◆ Aim of the task
Within the material below, how many lines contain the word "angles"? Give that number only.
--------
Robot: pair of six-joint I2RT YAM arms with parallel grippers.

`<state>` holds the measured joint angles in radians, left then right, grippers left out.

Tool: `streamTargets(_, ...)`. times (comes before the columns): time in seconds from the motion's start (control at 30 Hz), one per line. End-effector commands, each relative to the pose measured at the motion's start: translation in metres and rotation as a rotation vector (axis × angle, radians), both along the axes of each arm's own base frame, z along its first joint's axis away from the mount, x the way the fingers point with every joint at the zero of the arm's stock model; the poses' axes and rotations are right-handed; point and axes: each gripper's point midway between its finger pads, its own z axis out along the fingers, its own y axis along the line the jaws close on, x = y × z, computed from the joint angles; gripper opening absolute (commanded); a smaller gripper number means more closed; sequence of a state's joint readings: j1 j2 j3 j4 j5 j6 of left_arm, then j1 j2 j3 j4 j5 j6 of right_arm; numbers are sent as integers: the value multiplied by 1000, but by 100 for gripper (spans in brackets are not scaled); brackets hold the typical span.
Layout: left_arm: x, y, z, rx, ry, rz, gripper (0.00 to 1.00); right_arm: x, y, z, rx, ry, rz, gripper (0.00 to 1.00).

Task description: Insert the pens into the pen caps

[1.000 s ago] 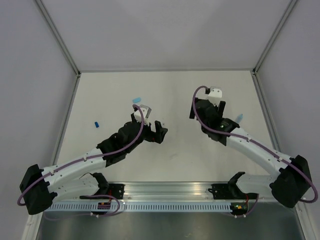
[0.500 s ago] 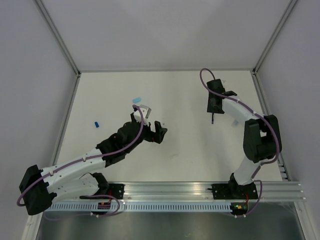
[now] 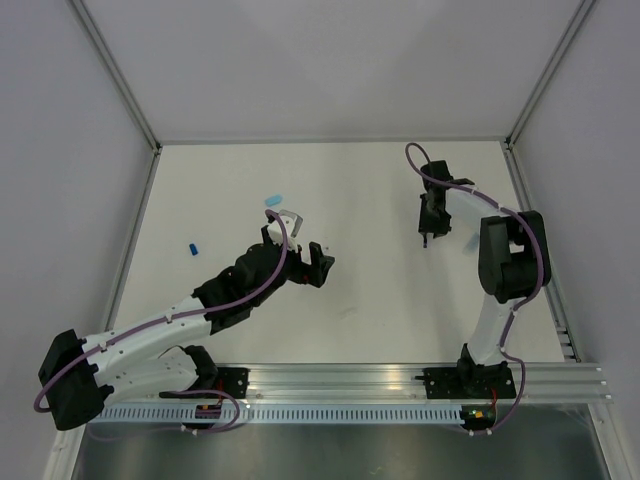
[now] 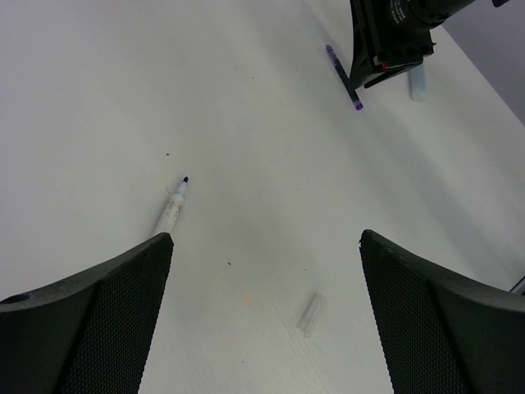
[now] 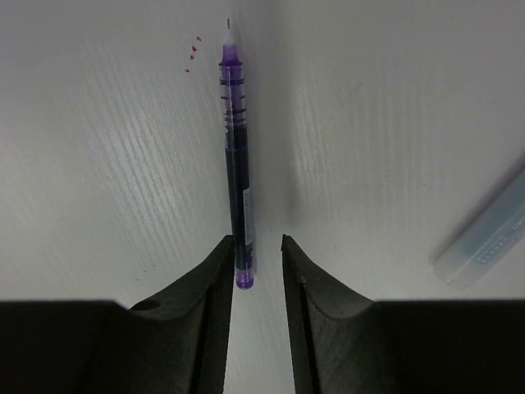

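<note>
A dark purple pen [image 5: 236, 156] lies on the table, its tip pointing away. My right gripper [image 5: 257, 240] is low over it, jaws narrowly apart. The pen's rear end sits between them against the left finger [image 5: 215, 271], with a gap to the right finger. From above, the right gripper [image 3: 430, 222] stands at the table's right with the pen [image 3: 426, 241] poking out below it. A light blue cap [image 5: 488, 238] lies just right of it. My left gripper [image 4: 267, 238] is wide open and empty above a whitish pen [image 4: 171, 212] and a clear cap [image 4: 312, 314].
A light blue cap [image 3: 273, 200] and a dark blue cap [image 3: 193, 247] lie left of the left gripper [image 3: 318, 262]. The right gripper's body [image 4: 392, 37] stands over the dark pen [image 4: 343, 75] in the left wrist view. Grey walls enclose the white table [image 3: 350, 180].
The right arm has folded up from its stretched pose, and its gripper now points down over the dark pen. The left arm has not moved.
</note>
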<state>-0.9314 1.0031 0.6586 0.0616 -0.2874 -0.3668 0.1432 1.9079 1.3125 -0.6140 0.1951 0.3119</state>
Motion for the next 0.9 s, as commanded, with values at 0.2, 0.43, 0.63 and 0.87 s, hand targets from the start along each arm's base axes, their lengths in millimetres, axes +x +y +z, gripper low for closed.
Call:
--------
◆ Result below
2